Now, static type systems are not very expressive, and tend to become not very useful as the analysis becomes more sophisticated. Dependent type systems try to become more sophisticated, but their exacting natures means theorem proving.

Running the compiler at runtime...

Multi-Stage Programming allows this in a type-safe manner.

You do care about only a

You do care about only a single trace when debugging. The idea is to get the program working, not get it working perfectly. When you change a line of code, you want enough of the program to rerun to get an idea of how the change affects the result.

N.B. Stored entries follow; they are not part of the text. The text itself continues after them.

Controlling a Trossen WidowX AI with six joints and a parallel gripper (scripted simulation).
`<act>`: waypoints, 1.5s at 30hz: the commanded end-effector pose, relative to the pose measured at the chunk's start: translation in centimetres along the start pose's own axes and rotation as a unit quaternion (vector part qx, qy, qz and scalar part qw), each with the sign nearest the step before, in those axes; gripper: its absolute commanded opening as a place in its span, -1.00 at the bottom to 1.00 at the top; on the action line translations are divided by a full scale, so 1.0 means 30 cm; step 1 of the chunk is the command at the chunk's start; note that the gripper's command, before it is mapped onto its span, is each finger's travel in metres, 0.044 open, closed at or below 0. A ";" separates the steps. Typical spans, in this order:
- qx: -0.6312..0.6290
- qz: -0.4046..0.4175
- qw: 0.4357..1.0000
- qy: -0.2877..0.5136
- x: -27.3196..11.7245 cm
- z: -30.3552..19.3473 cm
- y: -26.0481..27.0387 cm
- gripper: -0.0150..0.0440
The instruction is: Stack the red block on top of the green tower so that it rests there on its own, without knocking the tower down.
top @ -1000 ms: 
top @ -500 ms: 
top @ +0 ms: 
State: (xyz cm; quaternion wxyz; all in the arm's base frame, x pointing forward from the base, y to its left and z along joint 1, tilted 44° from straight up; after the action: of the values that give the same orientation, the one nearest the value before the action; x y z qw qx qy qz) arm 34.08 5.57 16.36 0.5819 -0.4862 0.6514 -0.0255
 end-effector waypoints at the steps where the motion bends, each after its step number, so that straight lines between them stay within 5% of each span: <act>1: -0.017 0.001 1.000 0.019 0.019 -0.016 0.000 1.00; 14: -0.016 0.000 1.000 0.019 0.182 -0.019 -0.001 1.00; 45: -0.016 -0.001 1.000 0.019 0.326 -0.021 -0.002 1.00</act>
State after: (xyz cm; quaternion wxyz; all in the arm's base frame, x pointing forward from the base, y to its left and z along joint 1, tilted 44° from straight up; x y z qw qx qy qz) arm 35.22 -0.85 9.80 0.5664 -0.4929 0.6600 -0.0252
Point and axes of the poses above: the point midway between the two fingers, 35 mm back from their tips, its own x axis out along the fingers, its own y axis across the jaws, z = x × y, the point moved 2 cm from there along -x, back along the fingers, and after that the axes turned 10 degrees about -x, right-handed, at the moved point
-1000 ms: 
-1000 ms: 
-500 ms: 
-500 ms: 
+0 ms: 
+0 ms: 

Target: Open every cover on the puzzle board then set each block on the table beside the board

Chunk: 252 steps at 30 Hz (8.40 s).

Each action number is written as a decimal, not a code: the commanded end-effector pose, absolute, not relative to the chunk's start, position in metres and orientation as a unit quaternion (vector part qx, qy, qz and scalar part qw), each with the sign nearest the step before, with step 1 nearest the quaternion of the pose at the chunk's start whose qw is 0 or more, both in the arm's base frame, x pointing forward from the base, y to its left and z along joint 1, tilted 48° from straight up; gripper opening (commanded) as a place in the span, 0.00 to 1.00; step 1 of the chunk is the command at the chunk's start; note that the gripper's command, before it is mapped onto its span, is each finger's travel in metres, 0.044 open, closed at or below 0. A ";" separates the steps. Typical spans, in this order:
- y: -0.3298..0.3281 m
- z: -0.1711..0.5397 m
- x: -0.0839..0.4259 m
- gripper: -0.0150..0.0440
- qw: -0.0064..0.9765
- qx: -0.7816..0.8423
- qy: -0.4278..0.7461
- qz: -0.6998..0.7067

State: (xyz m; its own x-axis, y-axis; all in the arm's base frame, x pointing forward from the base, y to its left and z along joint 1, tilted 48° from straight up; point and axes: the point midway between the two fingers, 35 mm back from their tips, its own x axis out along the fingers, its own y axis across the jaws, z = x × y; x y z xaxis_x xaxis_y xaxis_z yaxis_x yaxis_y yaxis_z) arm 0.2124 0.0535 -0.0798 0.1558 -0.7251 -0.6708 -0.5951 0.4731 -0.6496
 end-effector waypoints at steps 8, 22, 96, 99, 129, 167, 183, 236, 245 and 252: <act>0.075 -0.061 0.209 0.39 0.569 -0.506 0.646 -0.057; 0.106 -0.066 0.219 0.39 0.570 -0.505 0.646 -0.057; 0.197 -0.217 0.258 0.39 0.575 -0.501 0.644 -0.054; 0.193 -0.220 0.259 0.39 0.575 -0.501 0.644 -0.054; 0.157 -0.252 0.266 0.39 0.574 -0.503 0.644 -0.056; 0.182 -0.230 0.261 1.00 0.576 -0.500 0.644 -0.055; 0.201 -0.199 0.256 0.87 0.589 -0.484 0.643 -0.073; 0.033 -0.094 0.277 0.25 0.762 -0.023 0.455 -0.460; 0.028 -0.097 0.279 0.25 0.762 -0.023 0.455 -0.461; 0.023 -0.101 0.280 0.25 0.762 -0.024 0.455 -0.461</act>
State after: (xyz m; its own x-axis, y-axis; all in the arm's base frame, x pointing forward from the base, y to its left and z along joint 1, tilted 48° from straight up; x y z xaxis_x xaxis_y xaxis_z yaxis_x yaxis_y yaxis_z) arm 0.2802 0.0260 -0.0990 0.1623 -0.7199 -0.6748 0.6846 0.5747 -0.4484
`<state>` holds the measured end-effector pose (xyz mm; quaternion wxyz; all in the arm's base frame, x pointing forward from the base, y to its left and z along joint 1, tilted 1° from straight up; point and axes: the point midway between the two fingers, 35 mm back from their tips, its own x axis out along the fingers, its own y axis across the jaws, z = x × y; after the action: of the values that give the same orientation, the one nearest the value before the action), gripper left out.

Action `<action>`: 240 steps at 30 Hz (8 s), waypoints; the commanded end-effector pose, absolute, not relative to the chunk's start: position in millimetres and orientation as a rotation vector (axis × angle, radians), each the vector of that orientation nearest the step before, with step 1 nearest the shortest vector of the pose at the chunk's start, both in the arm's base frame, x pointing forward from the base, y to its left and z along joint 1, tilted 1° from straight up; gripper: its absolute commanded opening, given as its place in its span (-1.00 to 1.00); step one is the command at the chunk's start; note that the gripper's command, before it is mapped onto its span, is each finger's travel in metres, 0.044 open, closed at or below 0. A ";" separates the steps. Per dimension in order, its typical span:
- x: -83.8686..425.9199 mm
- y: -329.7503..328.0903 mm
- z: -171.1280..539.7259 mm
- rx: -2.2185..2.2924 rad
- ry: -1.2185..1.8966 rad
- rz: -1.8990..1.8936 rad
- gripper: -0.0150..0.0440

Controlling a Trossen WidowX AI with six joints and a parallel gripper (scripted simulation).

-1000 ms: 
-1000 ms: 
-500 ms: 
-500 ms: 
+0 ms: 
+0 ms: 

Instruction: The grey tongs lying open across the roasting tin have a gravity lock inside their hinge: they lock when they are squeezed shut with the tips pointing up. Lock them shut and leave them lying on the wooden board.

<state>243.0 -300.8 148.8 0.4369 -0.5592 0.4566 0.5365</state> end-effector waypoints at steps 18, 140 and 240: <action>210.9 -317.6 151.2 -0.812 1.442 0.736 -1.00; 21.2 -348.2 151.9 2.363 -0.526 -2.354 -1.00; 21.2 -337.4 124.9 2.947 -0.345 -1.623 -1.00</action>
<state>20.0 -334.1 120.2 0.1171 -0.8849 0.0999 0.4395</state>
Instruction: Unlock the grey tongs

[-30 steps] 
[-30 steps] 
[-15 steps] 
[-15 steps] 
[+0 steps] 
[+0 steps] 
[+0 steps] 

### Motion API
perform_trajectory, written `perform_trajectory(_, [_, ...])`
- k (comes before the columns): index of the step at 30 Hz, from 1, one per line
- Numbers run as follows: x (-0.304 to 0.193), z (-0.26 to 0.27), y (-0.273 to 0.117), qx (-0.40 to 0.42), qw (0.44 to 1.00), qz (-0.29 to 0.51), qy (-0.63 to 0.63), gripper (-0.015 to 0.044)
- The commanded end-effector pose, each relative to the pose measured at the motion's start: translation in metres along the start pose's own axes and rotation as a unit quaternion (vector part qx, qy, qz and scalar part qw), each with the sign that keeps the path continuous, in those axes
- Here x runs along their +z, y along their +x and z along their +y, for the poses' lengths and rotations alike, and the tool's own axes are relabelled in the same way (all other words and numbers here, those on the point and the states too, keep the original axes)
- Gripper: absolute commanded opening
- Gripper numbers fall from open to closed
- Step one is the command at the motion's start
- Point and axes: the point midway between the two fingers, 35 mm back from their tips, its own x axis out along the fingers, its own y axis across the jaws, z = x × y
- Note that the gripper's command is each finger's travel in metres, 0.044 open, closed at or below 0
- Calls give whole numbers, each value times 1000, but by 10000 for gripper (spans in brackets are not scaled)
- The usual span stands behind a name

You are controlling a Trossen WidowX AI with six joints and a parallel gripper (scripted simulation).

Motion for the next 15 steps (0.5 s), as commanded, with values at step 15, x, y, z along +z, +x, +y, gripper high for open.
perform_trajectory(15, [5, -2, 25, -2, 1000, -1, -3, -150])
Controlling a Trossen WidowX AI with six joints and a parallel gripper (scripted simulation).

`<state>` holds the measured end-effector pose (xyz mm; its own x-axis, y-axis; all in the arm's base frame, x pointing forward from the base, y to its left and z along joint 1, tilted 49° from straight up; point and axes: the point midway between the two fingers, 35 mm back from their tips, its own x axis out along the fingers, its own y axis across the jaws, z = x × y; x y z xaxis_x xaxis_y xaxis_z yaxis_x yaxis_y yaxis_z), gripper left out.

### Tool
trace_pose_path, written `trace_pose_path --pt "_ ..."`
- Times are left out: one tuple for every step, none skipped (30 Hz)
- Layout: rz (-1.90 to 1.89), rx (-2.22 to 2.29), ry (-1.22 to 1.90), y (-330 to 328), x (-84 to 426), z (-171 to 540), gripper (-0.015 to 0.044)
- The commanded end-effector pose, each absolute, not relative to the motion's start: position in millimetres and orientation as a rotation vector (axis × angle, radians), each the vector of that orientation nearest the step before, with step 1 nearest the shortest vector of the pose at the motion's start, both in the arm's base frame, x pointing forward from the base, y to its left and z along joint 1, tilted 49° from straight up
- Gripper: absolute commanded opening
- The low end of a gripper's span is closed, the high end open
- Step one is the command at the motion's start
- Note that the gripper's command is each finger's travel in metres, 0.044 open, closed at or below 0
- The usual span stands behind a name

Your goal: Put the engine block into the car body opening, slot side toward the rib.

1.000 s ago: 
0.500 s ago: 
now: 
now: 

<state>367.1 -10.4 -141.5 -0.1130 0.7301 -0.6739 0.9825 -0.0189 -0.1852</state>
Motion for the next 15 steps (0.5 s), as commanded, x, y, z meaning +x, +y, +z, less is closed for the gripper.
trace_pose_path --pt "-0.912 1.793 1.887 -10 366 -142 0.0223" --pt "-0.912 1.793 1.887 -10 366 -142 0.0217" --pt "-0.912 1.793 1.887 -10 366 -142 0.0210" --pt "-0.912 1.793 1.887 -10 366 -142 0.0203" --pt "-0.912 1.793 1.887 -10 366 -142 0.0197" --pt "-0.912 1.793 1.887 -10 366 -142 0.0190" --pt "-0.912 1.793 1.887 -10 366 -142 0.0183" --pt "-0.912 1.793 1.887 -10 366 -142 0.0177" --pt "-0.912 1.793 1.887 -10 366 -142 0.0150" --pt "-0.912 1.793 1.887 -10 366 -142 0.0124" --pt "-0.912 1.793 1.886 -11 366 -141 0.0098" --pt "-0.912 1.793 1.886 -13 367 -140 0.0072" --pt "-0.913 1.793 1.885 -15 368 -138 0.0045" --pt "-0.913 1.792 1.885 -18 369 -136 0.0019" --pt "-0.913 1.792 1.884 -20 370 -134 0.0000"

In a dynamic or static language, you can trace dynamic dependencies on the initial run, which are going to be way more accurate than anything you could compute conservatively doing a static analysis! (SuperGlue does that) Perhaps we can replace the accurate dynamic dependency trace with a static trace to improve efficiency by a constant factor, but...I don't see that being a game changer (constant factor...).

We can also structure the language to support stronger forms of state/context encapsulation that make refresh more efficient. Again, using the static type system is convenient in this case, but not really necessary (you can encapsulate in a dynamic language by preventing values from being accessed dynamically).

Actually, rerunning the program is still often faster than the time it takes to run a sophisticated static analysis that can give you more feedback than the "types are write" (unless we are talking about a sophisticated dependent types, of course).

Personally, I think static typing has many benefits and I don't see myself designing a purely dynamic language anytime soon. But pragmatically, static languages only provide some small percent advantage over dynamic languages (my main example being code completion), especially for those use cases where you want to write and iterate on a program quickly and are not into too much up front thought and design, cases where live programming is going to be especially useful.